Star Trek Beyond

Though riddled with problems, Star Trek Beyond nevertheless stands as a very mild improvement over its immediate predecessor, 2013’s Star Trek Into Darkness – as the movie tells a relatively interesting (and wholly original) story that feels as though it could’ve emerged from the original series. The film follows the Enterprise crew as they answer a distress call and are almost immediately attacked by a vicious race of aliens, with the remainder of the proceedings revolving around the heroes’ subsequent efforts at recovering from that deadly incursion and, eventually, fighting back. Before it gets to its typically action-packed narrative, however, Star Trek Beyond kicks off with a low-key and unexpectedly engrossing stretch detailing the crew’s activities since Into Darkness.

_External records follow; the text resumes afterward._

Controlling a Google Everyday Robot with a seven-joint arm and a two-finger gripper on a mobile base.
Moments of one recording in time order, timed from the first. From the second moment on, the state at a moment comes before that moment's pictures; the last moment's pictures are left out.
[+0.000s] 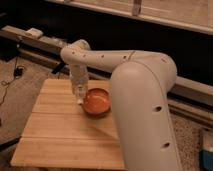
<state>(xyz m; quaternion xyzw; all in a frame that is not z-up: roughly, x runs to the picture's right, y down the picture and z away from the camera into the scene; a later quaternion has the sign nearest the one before) -0.120 0.009 0.810 -0.28 0.20 0.64 0.69</state>
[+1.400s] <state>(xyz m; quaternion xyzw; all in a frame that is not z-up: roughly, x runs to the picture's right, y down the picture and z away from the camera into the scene) -0.046 0.048 0.853 -0.29 0.25 0.65 0.66</state>
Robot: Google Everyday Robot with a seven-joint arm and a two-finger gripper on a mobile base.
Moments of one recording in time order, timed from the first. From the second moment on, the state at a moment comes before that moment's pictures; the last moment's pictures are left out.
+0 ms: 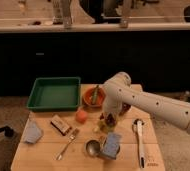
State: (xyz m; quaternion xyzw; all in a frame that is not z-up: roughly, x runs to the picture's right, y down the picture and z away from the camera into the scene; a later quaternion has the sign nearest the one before) arm 0.094 0.155 0.783 -0.26 -0.24 -0.56 0.75
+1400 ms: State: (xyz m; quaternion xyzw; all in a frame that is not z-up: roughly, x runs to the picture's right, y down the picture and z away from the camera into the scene) arm 0.103 0.158 0.778 -0.27 -0.24 -0.56 0.75
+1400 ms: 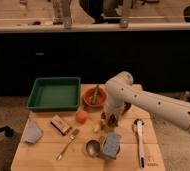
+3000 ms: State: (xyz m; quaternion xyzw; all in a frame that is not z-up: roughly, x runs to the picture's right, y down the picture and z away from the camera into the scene) arm 0.103 0.159 0.779 -0.27 -0.24 -0.56 0.75
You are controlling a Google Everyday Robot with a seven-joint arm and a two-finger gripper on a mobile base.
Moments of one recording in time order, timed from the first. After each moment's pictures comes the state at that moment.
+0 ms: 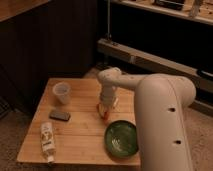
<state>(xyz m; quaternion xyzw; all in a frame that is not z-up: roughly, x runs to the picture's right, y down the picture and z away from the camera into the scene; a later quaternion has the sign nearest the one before) 0.006 0.139 0.885 -0.40 0.18 0.46 0.77</state>
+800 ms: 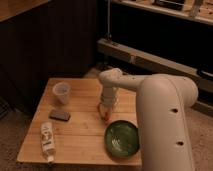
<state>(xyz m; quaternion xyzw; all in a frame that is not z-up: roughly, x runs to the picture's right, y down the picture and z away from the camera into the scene) 0.011 0.143 0.882 -0.40 0.18 0.46 0.77</state>
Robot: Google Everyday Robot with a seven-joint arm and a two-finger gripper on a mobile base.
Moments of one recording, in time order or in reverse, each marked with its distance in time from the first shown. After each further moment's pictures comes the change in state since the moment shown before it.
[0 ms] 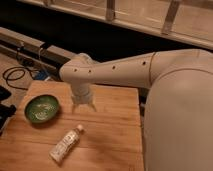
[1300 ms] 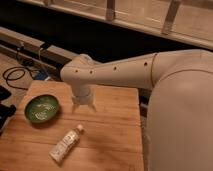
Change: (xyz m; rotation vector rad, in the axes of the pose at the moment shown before) arm 0.010 -0.002 0.008 -0.018 -0.007 0.019
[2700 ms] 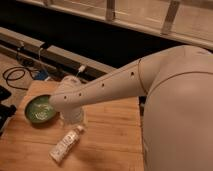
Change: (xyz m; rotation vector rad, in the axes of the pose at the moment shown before) arm 0.057 0.051 0.033 -0.031 -0.045 -0.062
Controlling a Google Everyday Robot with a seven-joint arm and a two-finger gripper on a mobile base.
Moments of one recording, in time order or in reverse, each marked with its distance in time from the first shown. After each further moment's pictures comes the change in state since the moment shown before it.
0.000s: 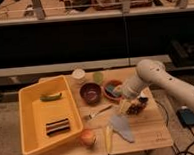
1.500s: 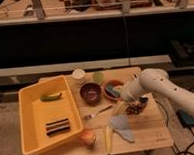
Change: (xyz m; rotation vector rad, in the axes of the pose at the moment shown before) arm -0.009 -0.007 0.026 0.147 -0.079 0.049
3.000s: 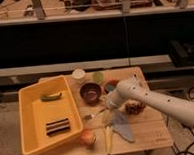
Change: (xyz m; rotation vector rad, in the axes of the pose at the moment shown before) arm 0.001 0.005 0.103 -0.070 0.083 -0.137
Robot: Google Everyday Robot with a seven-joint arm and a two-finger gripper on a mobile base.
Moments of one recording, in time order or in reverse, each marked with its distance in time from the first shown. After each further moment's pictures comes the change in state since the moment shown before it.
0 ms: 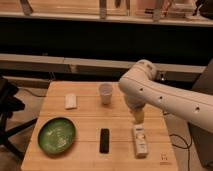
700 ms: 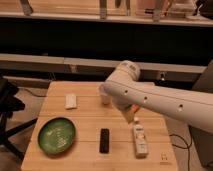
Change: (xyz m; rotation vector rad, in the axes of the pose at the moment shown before) arm -0.051 -0.018 -0.003 0.020 -0.005 -0.176
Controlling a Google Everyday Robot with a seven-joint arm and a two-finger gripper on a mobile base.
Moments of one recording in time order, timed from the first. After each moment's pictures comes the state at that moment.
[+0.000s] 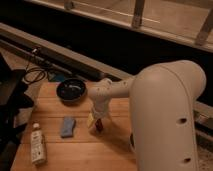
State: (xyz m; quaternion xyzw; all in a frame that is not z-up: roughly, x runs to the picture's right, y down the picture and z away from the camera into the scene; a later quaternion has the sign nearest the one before) arm -0.030 0.198 0.827 -0.34 0.19 0.53 0.75
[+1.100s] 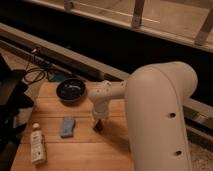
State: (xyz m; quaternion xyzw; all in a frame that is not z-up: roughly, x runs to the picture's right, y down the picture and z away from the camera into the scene) arm -0.031 0.205 0.847 -0.34 0.20 0.55 0.74
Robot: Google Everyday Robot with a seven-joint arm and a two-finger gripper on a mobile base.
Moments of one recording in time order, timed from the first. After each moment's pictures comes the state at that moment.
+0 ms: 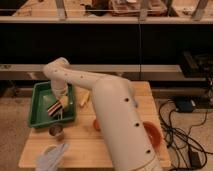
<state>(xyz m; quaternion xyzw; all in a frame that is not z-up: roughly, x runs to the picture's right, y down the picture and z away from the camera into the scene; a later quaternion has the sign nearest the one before) -0.271 0.051 0.882 -0.31 -0.19 -0.26 0.90</state>
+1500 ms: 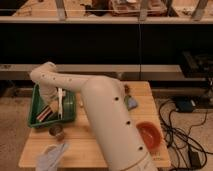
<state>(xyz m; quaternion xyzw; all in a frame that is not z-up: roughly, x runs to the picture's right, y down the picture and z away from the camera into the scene) -0.322 0.092 0.851 -0.31 -0.22 -0.32 0.87</state>
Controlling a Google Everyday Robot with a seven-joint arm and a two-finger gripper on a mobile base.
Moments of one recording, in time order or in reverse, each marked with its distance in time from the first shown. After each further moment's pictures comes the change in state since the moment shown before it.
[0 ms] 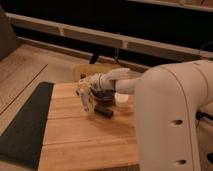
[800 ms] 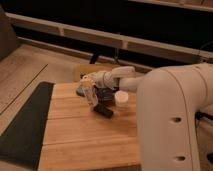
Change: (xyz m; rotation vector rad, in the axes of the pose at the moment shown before) arm -0.011 -0.029 -0.008 -0.002 -0.064 -0.148
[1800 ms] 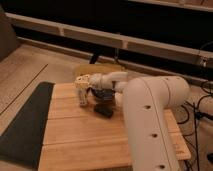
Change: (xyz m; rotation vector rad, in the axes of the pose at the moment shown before) arm 0.023 -0.006 0.052 -0.220 -0.193 -0.028
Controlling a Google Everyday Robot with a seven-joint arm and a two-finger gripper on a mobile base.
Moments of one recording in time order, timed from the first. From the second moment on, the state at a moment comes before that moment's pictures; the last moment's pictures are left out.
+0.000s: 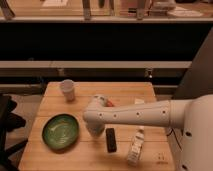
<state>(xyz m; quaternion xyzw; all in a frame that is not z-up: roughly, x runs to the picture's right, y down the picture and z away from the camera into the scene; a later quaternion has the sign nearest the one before) -0.054 0.255 0.784 -0.31 -0.17 -0.31 0.88</state>
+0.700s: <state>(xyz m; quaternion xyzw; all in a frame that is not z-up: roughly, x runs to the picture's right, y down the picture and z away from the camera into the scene) -0.072 0.254 0.785 -0.31 -0.18 -0.31 0.88</state>
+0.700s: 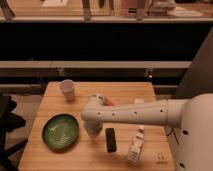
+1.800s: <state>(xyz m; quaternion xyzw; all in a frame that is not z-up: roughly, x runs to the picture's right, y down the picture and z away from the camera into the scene) -0.111 0.252 0.786 -0.32 -0.21 -0.33 0.86</state>
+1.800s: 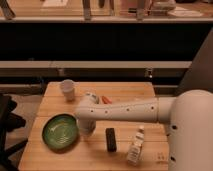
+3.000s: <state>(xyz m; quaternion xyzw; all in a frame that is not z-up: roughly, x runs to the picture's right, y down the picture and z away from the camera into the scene) -0.152 0.245 0.788 -0.32 -0.23 -0.35 0.85</state>
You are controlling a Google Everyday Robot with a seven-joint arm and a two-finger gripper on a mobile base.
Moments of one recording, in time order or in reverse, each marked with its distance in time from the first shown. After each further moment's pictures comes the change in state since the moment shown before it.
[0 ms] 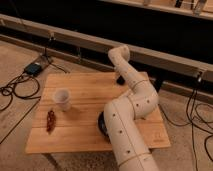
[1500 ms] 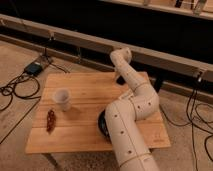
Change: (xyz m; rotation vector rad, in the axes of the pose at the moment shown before) arm -0.008 0.019 0.018 -0.071 -0.049 -0.100
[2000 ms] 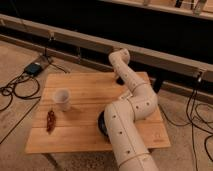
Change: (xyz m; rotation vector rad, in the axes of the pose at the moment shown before) arm -0.001 0.001 0.009 0.012 -0.019 -0.025
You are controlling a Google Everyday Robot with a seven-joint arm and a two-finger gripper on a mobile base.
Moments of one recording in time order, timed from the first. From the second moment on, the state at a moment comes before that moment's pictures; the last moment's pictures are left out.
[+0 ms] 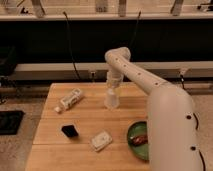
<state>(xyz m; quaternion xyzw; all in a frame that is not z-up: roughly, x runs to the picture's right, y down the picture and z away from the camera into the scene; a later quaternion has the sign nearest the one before) 0.054 0.026 0.889 -0.34 -0.15 -0.27 0.89</state>
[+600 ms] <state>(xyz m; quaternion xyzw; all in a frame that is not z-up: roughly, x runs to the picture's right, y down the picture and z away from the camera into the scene) 0.045 0.023 0.883 -0.34 -0.16 -0.28 0.88</state>
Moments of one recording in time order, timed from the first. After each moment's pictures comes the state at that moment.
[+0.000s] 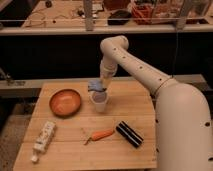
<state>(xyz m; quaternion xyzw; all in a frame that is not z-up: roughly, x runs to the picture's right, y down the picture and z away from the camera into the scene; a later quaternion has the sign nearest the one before) 0.010 -0.042 0.832 -0.29 -0.14 -0.08 0.94</state>
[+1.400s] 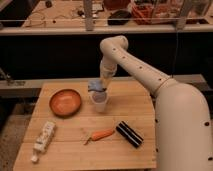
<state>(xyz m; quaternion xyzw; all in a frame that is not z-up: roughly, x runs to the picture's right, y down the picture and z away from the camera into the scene) 0.009 -0.042 0.833 -0.29 -0.13 -0.07 0.94</state>
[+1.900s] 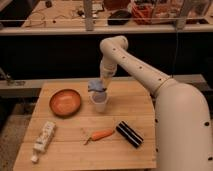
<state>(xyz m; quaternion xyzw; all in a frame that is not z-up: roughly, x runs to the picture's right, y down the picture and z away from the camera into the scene) 0.009 -0.042 0.833 -0.29 -0.13 -0.07 0.95</state>
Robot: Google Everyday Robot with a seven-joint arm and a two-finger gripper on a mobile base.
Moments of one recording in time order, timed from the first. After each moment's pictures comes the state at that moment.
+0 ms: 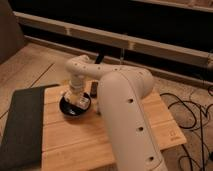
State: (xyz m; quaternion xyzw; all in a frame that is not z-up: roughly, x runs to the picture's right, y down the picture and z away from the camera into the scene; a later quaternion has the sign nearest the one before) arm -0.193 0.071 0.891 -0.41 0.02 0.26 0.88
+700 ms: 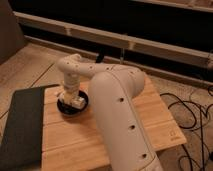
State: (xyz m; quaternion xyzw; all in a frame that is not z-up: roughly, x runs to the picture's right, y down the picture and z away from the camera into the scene) arm -0.203 0.053 0.879 -0.40 0.02 0.27 0.88
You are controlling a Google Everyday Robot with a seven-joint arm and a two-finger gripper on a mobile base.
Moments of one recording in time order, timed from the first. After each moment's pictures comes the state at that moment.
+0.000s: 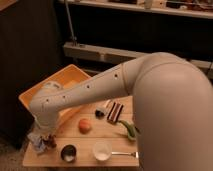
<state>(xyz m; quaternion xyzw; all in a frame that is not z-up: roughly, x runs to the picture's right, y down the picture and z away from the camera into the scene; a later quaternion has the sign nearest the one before) -0.272 0.180 0.636 -0.38 -0.02 0.37 0.85</state>
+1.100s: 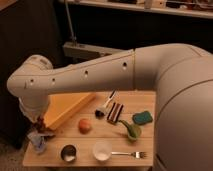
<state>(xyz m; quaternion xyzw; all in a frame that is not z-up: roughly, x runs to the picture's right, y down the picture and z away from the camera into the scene) -0.285 0.107 0.585 -0.34 -0.04 0.40 0.85</state>
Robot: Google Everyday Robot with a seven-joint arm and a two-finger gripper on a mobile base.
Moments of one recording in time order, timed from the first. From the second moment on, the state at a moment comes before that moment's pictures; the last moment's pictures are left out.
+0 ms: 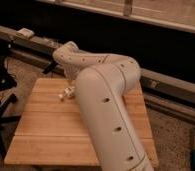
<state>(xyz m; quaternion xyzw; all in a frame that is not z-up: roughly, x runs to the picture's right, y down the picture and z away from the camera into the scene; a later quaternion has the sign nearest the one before) -0.120 -0.021 0.917 -0.16 0.24 0.71 0.64</state>
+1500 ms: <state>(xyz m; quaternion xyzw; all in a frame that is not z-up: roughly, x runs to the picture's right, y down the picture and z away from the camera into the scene) -0.138 -0.021 0.979 -0.19 0.25 0.73 0.61</state>
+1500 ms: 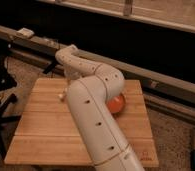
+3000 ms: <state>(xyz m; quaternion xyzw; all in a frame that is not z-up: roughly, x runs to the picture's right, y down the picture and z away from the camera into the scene) -0.136 0.003 0.964 -0.25 0.27 0.71 0.59</state>
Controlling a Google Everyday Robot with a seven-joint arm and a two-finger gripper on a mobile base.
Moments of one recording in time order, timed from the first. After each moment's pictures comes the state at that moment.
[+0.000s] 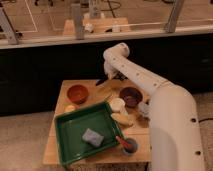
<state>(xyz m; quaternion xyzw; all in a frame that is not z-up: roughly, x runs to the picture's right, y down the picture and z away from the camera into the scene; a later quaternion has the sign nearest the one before) 0.034 -0.103 0.917 -0.10 -0.10 -0.25 0.96</state>
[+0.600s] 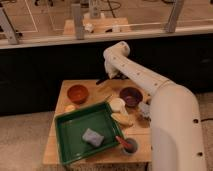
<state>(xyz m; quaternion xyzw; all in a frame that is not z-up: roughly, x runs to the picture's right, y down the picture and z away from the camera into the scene) 0.033 -0.099 0.925 -0.11 -0.10 -0.25 0.96</state>
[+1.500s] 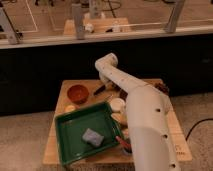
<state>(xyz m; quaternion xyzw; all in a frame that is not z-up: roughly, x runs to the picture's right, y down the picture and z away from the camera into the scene) 0.016 -0.030 1.008 -0.21 -0.07 -0.27 0.94</state>
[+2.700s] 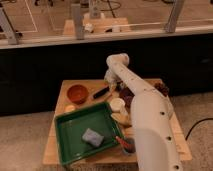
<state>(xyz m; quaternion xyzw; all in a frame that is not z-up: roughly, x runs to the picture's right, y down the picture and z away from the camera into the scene) 0.035 -0.022 1.000 -0.23 -0.16 -0.21 0.94</state>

The initial emphasis on character development over spectacle is refreshing, to be sure, although it’s inevitably not long before director Justin Lin bombards the viewer with the first of many action sequences. (It doesn’t help, certainly, that Lin and cinematographer Stephen F. Windon have infused the picture with muddy and needlessly dim visuals that render such moments all but indecipherable.) And while the movie does flounder in the aftermath of that big first-act set-piece, Star Trek Beyond eventually recovers and settles to become a fairly engaging Trek tale that benefits from solid chemistry between the lead actors. (The growing bond between Zachary Quinto’s Spock and Karl Urban’s Bones, for example, is impossible to resist.) It’s just a shame, then, that the film’s villain, Idris Elba’s Krall, fares so poorly, as the character comes off as a garden-variety psycho whose motives are murky (at best!) – which ultimately ensures that the climactic battle doesn’t quite pack the punch that Lin has surely intended. There is, in the end, little doubt that Star Trek Beyond‘s success is due mostly to the effectiveness of the cast, and it’s impossible not to wish that future installments would dial down the special-effects excess and focus instead on the justifiably iconic protagonists.